I Am Somebody (Madeline Anderson, 1970) + two others
Added 2020-07-20 20:00:48 +0000 UTC
A truly stunning document, Madeline Anderson's I Am Somebody is a complicated film to watch right now, but also absolutely necessary. A close-up record of a 1969 strike by workers at Charleston, South Carolina's Medical College Hospital, the film makes it achingly apparent that, fifty years later, we are still fighting many of the same battles, and the cops are still the same SOBs they ever were. (As a matter of fact, most of these Southern cops show much more restraint in rounding up and arresting the Black strikers than what we are seeing the police doing to Black folks today. There is some violence early on in Anderson's film, but mostly the protest-arrest-release cycle is shown to be rather orderly and professional.)
The hospital workers of Local 1198 were 400-strong, all Black, and all but seven were women. They were doing the same work as their white colleagues but getting paid less than half, and as these women explain, they were subject to all manner of racist abuse on the job. Jowly white administrators and a good ol' boy governor all dismiss these women, but after 100+ days of striking, and assistance from civil rights leaders such as Ralph Abernathy, Andrew Young, and Coretta Scott King, their every demand was finally met.
Anderson combines cinéma vérité techniques with personal, essayistic reflections about her own role as a protester and documenter. This is an interesting approach for a filmmaker who studied with Richard Leacock and worked at one time with Albert Maysles. I Am Somebody seems to suggest that the tools of Direct Cinema can only get you so far, and that eventually a filmmaker or artist will have to take stock of her own position vis-a-vis the events in question.

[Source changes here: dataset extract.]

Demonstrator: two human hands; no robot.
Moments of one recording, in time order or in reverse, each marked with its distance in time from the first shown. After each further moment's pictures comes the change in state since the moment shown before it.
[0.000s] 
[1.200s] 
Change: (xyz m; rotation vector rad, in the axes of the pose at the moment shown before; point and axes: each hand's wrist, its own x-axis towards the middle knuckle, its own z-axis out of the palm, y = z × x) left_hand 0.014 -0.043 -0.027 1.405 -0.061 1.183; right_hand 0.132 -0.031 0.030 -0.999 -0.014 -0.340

We can see Anderson's earlier, less reflexive style in two of her previous works, both of which are just as political as I Am Somebody, if less obviously feminist. Her 1960 film Integration Report 1 has the feel of a somber newsreel, moving across the nation to various hotspots in the struggle for civil rights. We see lunchcounter protests in Alabama, a battle over school integration / bussing in Brooklyn, and eventually a protest gathering in Washington, DC, addressed by Martin Luther King, Bayard Rustin, and others. Its editing is concise but drives hope the point that Black people's struggle for basic human recognition is not merely a Southern problem.
Later, in 1967, Anderson made a short film marking the fourth anniversary of the assassination of Malcom X. Made for William Greaves' Black Journal TV program, A Tribute to Malcolm X is primarily noteworthy for its inclusion of a rare interview with Betty Shabazz, Malcolm's widow. But the collection of vintage Malcolm footage is remarkable in itself. Anderson's selection of clips in no way blunts the righteous anger of Malcolm's rhetoric, but seeing the man himself, one is struck by just how professorial he was. By abjuring the cadences of traditional African-American Christian rhetoric, so familiar from the pulpit, Malcolm seems to have been perceived by many (especially whites, of course) as "scary" when he was just debating as a learned man. We still have so far to go.